# What you have to do
Please return the listing exactly as written, but without its pictures.

# Data excerpt
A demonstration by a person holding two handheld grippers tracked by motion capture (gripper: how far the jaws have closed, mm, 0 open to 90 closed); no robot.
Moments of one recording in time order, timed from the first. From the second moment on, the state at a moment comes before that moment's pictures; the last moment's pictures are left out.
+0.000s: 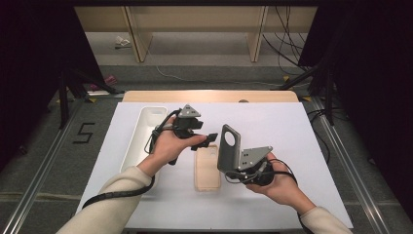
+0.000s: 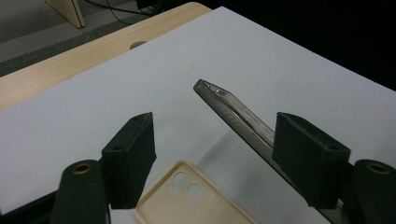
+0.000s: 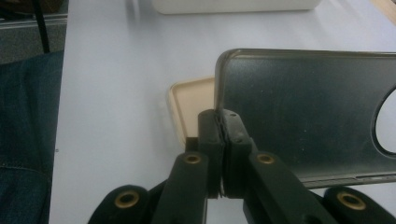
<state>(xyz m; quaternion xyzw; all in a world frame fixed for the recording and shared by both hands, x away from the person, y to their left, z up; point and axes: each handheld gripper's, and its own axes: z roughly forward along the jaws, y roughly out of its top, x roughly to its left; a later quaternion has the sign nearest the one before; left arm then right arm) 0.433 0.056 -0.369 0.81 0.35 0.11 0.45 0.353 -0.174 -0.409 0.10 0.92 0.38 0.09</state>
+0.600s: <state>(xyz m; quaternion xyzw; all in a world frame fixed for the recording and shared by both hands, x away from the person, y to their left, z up) 0.473 0.020 -0.379 0.82 0.42 0.03 0.39 0.351 -0.166 -0.407 0.09 0.92 0.38 0.10</state>
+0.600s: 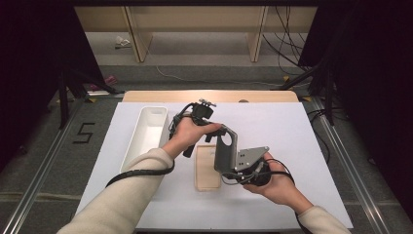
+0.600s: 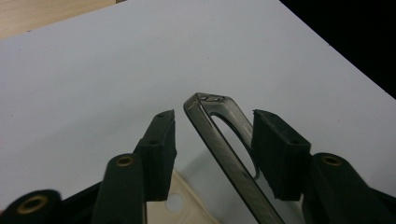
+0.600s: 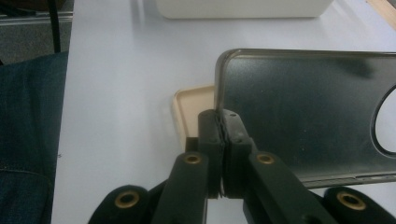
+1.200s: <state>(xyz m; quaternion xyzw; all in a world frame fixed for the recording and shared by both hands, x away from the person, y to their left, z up) 0.471 0.017 -0.376 0.78 0.46 -0.01 0.42 0.349 -0.161 -0.412 0.07 0.93 0.35 0.11</state>
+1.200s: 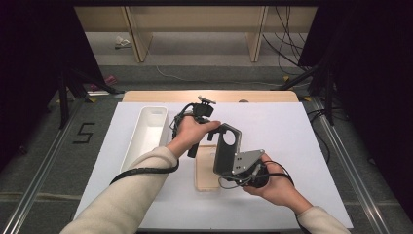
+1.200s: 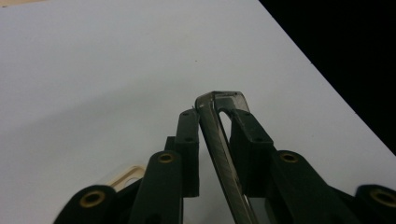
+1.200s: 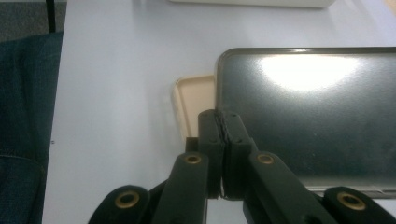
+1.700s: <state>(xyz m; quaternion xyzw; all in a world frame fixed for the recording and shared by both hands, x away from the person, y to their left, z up) 0.443 0.007 -0.353 0.78 0.39 0.03 0.48 0.351 -0.157 -0.421 0.08 0.93 0.33 0.15</state>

# Written response
A demonstration by a person holding two handheld grippers tracked by motion capture (gripper: how far the jaws have closed, mm, 0 open to 90 closed); no robot.
Moments of one recording in time order, timed from the first. From the second moment on, the state at a moment comes before that moment's pictures; the last moment's pictures are left out.
+0.000s: 
+0.000s: 
+0.000s: 
<state>(xyz m; quaternion xyzw; all in a world frame fixed for the recording and shared by both hands, x away from the person, y to their left, z up; point and axes: each handheld gripper's, and its own axes: z roughly forward along the jaws, y roughly out of its top, x roughly to its left; a later quaternion has the sign nearest the one before; left arm then right arm) 0.433 0.056 -0.369 0.81 0.35 0.11 0.45 0.353 -0.174 -0.409 0.10 0.92 0.38 0.09</state>
+0.600s: <state>(xyz m; quaternion xyzw; all in a world frame fixed for the recording and shared by both hands, x away from the person, y to their left, z up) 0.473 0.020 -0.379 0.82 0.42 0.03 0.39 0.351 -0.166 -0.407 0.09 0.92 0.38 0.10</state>
+0.600s: 
+0.600s: 
+0.600s: 
+1.200s: <state>(xyz m; quaternion xyzw; all in a world frame fixed for the recording and shared by both hands, x away from the person, y to their left, z up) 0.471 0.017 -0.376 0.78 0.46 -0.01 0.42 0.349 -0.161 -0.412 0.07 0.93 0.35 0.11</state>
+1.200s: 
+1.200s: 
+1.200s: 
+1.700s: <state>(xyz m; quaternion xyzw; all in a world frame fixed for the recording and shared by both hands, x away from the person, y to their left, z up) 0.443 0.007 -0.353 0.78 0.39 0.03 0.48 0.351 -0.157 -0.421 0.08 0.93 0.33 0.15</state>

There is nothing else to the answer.